--- Material provided Enclosed Below ---

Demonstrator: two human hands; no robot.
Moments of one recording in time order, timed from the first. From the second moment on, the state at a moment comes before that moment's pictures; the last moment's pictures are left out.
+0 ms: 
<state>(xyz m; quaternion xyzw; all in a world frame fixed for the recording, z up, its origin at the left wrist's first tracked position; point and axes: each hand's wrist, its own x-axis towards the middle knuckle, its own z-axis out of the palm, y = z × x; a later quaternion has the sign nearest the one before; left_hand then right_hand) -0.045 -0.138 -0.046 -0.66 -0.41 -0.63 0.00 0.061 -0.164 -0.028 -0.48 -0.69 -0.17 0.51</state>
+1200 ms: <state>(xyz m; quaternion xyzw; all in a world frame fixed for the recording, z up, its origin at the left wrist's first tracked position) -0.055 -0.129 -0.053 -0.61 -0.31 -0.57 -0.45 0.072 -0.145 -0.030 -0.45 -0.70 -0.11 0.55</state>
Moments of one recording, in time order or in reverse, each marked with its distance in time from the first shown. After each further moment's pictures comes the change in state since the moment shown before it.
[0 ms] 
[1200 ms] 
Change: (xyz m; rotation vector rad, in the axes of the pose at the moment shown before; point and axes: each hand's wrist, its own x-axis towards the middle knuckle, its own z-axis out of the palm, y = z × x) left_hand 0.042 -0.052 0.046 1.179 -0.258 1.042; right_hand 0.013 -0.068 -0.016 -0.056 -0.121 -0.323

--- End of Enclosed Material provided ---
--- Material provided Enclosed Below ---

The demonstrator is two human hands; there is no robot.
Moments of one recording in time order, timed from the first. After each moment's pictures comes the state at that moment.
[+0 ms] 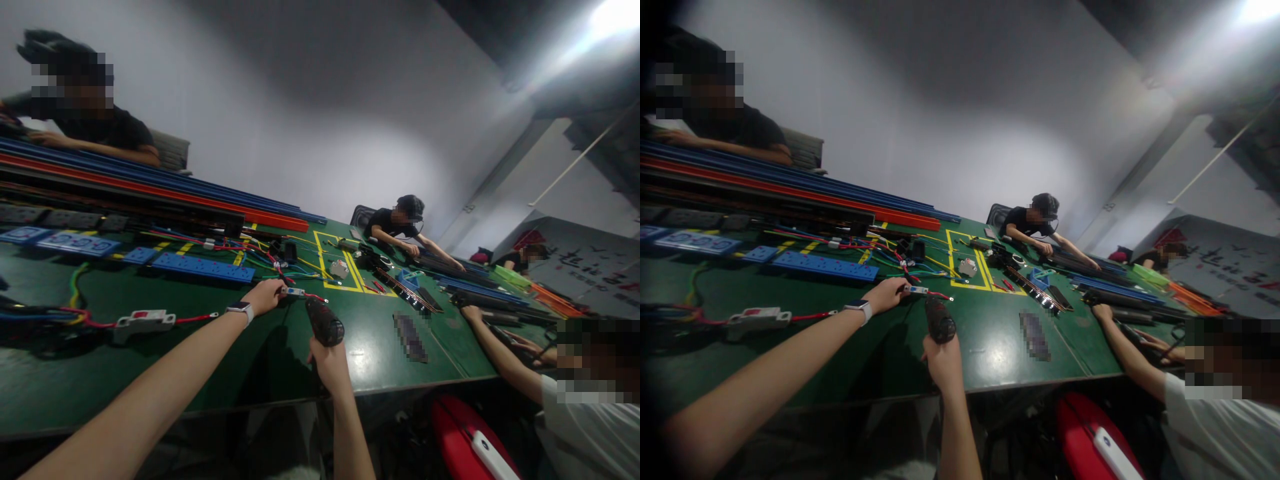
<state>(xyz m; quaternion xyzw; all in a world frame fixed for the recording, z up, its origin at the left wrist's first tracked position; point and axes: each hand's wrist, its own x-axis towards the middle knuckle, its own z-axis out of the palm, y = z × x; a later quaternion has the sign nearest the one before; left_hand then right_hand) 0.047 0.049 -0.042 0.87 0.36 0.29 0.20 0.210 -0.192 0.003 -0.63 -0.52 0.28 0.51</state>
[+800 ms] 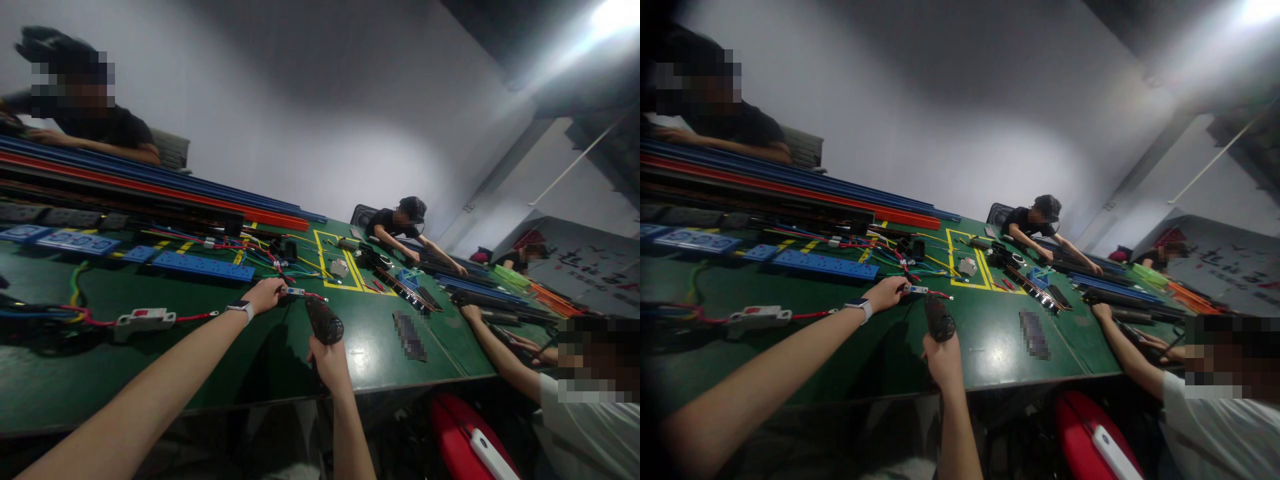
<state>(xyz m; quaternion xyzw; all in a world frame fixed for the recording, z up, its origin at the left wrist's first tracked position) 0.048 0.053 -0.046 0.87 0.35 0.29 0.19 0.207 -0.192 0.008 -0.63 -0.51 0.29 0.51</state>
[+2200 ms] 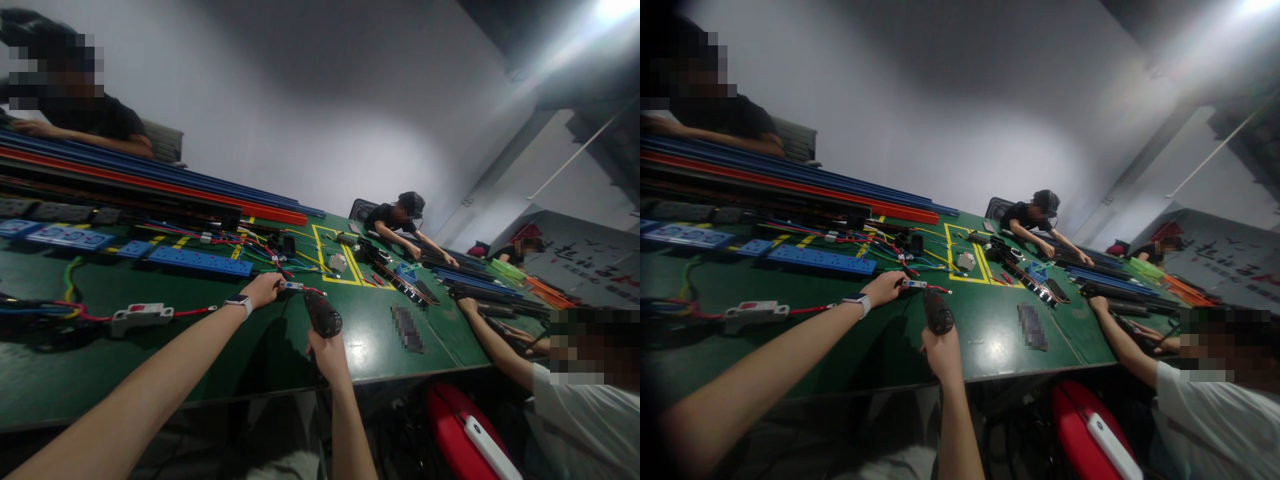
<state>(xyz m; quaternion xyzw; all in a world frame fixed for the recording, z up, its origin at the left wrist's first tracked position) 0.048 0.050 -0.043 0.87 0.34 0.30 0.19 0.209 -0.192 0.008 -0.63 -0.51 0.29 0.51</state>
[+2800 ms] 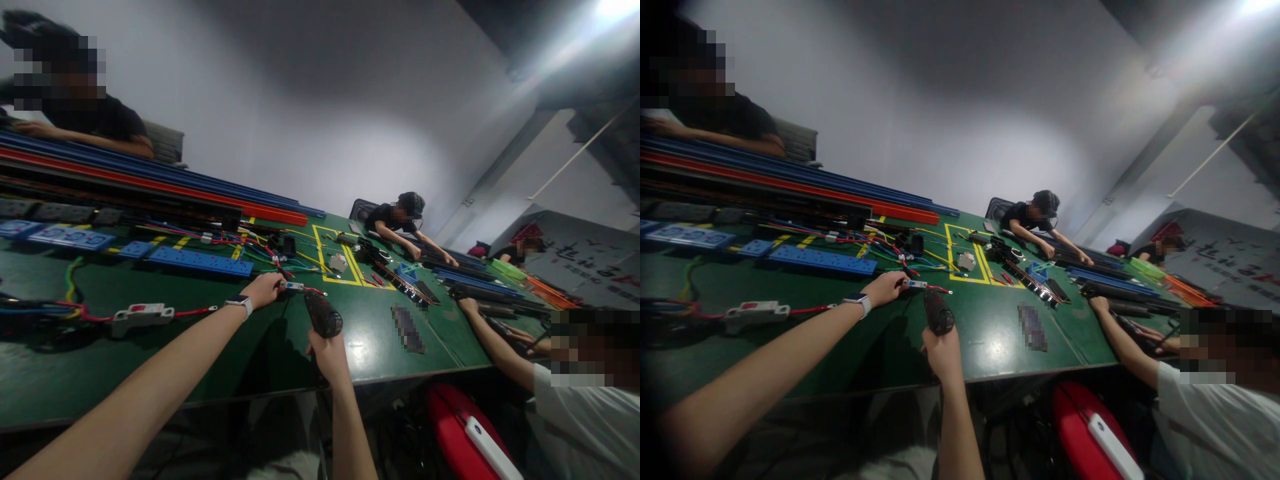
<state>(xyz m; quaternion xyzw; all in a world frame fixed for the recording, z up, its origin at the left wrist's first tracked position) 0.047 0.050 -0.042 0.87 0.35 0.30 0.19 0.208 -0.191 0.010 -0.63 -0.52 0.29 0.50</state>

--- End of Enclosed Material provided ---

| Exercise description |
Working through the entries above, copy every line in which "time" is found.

| Answer |
Moments of one recording in time order, timed from the first. From the second moment on, the state at a moment comes before that moment's pictures; the last moment's pictures are left out.
Moments of one recording, in time order or in reverse, each marked with its distance in time from the first shown. After each further moment's pictures comes the change in state since the moment shown before it.
Moments of one recording in time order, timed from the first. After each moment's pictures comes the state at that moment.

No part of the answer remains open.